Myersglanis

Scientific classification
- Kingdom: Animalia
- Phylum: Chordata
- Class: Actinopterygii
- Order: Siluriformes
- Family: Sisoridae
- Tribe: Glyptosternina
- Genus: Myersglanis Hora & Silas, 1952
- Type species: Exostoma blythii F. Day, 1870

= Myersglanis =

Genus of fishes

Myersglanis is a genus of sisorid catfishes native to Asia.

==Species==
There are currently two recognized species in this genus:
- Myersglanis blythii (F. Day, 1870) (Stone cat)
- Myersglanis jayarami Vishwanath & Kosygin, 1999

==Distribution and habitat==
Myersglanis originates from the Ganges and Irrawaddy drainages in India and Nepal. M. blythii inhabits the Ganges drainage in Nepal and possibly from Pharping, Nepal. M. jayarami lives in the Irrawaddy drainage in India; it is found in the Lainye River of the Chindwin River basin in this drainage.

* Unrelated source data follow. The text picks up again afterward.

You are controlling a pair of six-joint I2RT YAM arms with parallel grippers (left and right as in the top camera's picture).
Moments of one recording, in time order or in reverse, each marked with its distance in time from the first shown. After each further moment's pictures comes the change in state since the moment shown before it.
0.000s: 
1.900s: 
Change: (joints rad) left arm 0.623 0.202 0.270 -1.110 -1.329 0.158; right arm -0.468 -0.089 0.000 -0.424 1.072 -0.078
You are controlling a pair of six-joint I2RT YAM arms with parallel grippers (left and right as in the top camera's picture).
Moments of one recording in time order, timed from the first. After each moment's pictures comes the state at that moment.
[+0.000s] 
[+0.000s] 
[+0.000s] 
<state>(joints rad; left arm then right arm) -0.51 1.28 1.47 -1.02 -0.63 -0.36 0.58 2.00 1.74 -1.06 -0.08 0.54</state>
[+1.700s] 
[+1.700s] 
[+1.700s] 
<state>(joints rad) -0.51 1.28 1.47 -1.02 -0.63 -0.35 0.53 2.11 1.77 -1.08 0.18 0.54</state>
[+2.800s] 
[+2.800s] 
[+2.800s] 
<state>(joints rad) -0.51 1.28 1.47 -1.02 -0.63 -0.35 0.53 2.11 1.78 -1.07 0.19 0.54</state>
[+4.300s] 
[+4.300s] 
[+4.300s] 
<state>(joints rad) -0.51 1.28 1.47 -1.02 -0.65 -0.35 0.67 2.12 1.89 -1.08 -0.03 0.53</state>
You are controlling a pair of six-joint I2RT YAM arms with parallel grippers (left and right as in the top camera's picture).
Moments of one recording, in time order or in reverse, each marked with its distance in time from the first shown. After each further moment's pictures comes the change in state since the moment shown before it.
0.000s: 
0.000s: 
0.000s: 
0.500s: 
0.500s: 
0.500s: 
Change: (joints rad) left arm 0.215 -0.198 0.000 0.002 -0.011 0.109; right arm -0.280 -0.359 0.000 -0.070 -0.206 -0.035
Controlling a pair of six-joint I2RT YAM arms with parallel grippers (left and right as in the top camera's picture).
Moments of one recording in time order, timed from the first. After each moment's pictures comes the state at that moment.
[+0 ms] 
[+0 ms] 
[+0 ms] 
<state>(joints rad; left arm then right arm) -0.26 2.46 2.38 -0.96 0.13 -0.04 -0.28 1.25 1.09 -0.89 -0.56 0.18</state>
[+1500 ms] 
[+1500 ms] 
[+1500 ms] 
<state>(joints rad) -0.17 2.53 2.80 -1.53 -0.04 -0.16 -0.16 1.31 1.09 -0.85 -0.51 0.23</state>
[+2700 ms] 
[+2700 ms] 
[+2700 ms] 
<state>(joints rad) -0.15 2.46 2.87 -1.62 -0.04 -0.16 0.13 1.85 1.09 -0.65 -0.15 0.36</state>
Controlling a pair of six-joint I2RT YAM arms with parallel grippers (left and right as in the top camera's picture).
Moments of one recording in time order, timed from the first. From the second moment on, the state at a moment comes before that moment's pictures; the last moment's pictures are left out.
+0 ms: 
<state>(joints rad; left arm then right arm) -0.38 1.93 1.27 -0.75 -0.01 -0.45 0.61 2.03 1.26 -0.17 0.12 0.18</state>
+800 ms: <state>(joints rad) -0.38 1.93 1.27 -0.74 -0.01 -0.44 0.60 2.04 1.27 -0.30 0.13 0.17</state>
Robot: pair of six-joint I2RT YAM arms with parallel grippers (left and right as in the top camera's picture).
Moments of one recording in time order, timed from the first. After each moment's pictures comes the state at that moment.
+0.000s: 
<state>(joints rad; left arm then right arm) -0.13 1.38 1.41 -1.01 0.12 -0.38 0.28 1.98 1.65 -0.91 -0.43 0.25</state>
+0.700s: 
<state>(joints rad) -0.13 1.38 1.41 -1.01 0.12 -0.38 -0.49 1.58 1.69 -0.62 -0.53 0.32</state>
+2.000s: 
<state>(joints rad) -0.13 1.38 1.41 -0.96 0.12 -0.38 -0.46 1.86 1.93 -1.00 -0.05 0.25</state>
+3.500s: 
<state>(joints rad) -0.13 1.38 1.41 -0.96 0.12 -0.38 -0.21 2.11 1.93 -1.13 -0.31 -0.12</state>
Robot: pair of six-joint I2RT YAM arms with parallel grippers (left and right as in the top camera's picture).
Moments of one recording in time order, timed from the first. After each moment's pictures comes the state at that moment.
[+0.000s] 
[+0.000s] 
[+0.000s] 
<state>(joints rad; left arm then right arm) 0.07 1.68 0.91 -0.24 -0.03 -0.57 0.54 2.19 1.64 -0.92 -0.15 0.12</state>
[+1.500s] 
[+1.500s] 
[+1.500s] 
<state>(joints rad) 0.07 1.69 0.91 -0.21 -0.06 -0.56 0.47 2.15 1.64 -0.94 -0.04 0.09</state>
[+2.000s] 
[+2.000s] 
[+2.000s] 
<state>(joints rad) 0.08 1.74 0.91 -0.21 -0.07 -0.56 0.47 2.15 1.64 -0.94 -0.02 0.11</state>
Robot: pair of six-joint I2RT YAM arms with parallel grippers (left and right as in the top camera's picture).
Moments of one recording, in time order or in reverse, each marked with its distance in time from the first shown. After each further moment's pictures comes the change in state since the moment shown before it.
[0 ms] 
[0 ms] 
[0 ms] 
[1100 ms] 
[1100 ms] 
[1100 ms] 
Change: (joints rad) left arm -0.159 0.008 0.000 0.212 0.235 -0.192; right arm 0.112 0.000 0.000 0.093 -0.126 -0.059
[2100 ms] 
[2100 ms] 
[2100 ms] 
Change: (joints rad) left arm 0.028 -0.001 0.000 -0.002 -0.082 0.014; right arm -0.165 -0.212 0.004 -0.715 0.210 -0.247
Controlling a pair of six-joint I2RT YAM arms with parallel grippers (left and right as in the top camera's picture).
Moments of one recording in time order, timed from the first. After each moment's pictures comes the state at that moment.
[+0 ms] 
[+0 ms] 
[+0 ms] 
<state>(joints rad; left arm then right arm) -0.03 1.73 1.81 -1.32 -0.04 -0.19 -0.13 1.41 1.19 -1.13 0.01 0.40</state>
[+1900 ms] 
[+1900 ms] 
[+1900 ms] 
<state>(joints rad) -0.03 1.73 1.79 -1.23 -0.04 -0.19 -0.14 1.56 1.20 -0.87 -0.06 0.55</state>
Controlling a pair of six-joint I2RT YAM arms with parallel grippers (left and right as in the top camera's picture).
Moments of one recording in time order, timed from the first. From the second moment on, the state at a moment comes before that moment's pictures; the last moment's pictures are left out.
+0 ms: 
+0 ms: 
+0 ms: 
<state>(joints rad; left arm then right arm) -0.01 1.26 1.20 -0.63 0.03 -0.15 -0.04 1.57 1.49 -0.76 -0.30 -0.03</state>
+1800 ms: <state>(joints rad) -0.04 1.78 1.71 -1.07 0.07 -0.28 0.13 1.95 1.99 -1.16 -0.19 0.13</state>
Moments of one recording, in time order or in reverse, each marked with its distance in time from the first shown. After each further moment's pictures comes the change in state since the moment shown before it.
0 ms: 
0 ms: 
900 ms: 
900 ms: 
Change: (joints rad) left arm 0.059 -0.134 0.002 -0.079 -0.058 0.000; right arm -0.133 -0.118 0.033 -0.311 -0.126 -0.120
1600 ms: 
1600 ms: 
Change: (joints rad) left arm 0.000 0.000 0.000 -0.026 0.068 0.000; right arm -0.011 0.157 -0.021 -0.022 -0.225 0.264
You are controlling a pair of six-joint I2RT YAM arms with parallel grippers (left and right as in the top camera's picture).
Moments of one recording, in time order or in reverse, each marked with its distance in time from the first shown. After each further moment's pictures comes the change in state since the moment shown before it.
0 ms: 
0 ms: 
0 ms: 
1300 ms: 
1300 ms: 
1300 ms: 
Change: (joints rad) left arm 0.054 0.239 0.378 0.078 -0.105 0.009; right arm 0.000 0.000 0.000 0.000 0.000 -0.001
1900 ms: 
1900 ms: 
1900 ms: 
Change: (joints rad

M. blythii occurs in streams and is common in hill streams; it is also found in mountain rapids.

==Description==
Myersglanis species can be distinguished by the presence of a continuous groove behind the lips (post-labial groove), the gill openings not extending onto the underside (venter), homodont dentition with pointed teeth in both jaws, the tooth patches in upper jaw joined and not produced posteriorly at the sides, and 10 or 16-19 branched pectoral rays. The head is depressed. The body is elongate and depressed anteriorly. The eyes are minute, dorsally located, and under the skin. The lips are thick, fleshy, and papillated.

M. blythii grows to a length of about 7.3 centimetres (2.9 in) TL.